- The Washington Times - Wednesday, August 5, 2009

Almost as impregnable as Fort Knox, Apple Inc.’s iPhone gains a new challenger Wednesday. It’s the $200 myTouch 3G from T-Mobile and Taiwanese phone maker HTC. This is the second T-Mobile phone to sport Google’s Android operating system, and it’s a worthy competitor to the Apple product, far more so than the much-hyped Palm Pre.

There is, for now, only one iPhone, however: Something on the order of 21 million units have been sold, and a stunning 1.5 billion applications for iPhones have been downloaded in the first year they have been available from the firm’s iTunes store. Apple says more than 65,000 iPhone applications are available right now, and there are 100,000 registered iPhone applications developers.

So T-Mobile and Android developer Google have a steep hill to climb, but they’re further along than Palm, and that’s a good thing. The myTouch 3G Web site claims “thousands” of applications are available for this device, and though I haven’t counted them, I can attest that exponentially more are available for this phone at launch than there were for the Palm Pre. About two months after the Pre was launched, I counted all of 12 applications on Palm’s official Web site.

But applications alone won’t sell a phone or make it popular. The device has to have good service coverage for voice and data, it has to be user friendly, and it should be intuitive to use. Millions of users seem to have voted for AT&T’s wireless network by selecting the iPhone. T-Mobile’s network seems to be good in the Washington area, but I’ve read complaints about that firm, just as I have about AT&T and Sprint. In my testing, the myTouch 3G performed well in terms of accessing the T-Mobile network.
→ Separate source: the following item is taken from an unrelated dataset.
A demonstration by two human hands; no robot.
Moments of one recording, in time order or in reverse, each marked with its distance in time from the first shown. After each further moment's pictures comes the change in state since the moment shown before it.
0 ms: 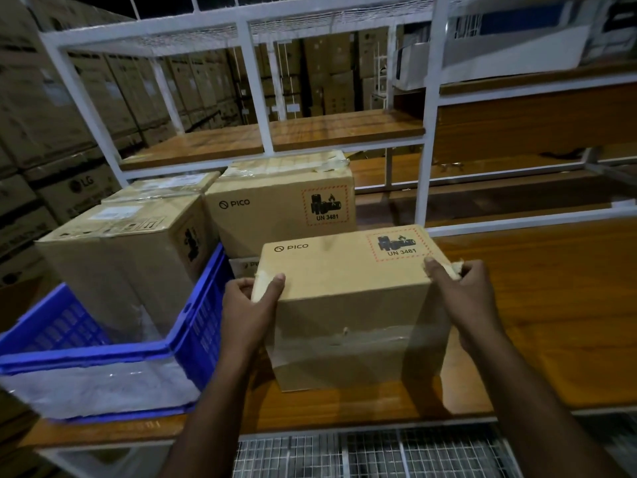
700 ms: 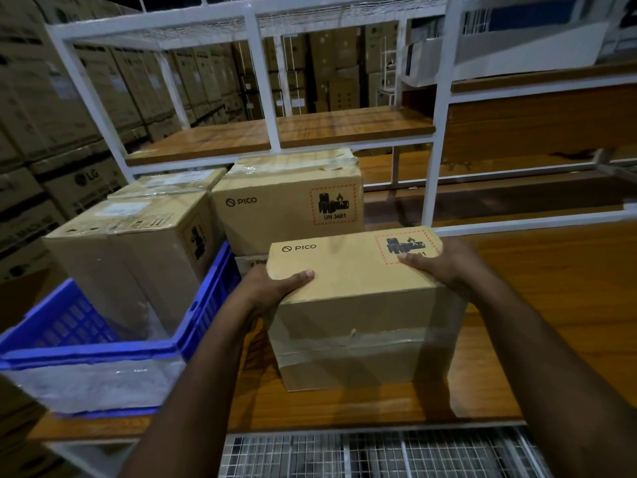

Perhaps it’s because I’ve been using touch-screen smartphones for a couple of years, but I found the myTouch to be highly intuitive. The main screen features several key icons, and you can add others. Because the phone has Google’s software and services at its core, I was able to populate the phone with my Gmail in box and Google-based contacts very quickly, wirelessly.

The T-Mobile applications store, under a menu button called Marketplace, is where I found scores of applications, from the usual dining guides, tip calculators and Facebook connectors to the more esoteric, such as four programs with which one can read the Bible. That kind of breadth speaks well of both Google’s software — it’s a platform for which it apparently is easy to develop - and for the creativity of developers.

The phone’s 3.2-megapixel camera also keeps pace with the iPhone’s camera; like the iPhone, the myTouch 3G also will record short video clips. The myTouch uses removable microSD memory cards, of which 16 gigabytes appears to be the largest available size. That’s a sort-of advantage over the iPhone 3GS, Apple’s latest, which tops out at 32 gigabytes of memory but can’t be augmented with external cards.

The microSD card storage lets the myTouch add a host of music and video files, and that’s good. However, this isn’t an iPhone, which has the iPod at its heart. The myTouch will let you load up a bunch of songs or other audio for a transcontinental flight, but true multimedia devotees likely will prefer the iPhone’s many features.

I found no difficulty in using the on-screen keyboard of myTouch 3G, which is similar to that of the iPhone and other devices. Some users will want a physical keyboard, but those often come with a sacrifice of screen size; the myTouch 3G’s 3.2-inch (diagonal) display screen is very nice, and if pressed, I’d rather sacrifice some buttons for the larger viewing area.

Battery life seems more than decent, and though I had no issues handling the phone, another user of my acquaintance disdained the myTouch 3G as being “like a toy” compared with the iPhone 3GS. Those are the kinds of personal reactions users will have; for me, I found the myTouch 3G much preferred to the BlackBerry Pearl or other microsized smartphones.

While there seems little doubt the iPhone will continue to dominate this market segment, there will be those for whom the Apple product just will not do it. For them, and perhaps for you, the myTouch 3G is well worth considering.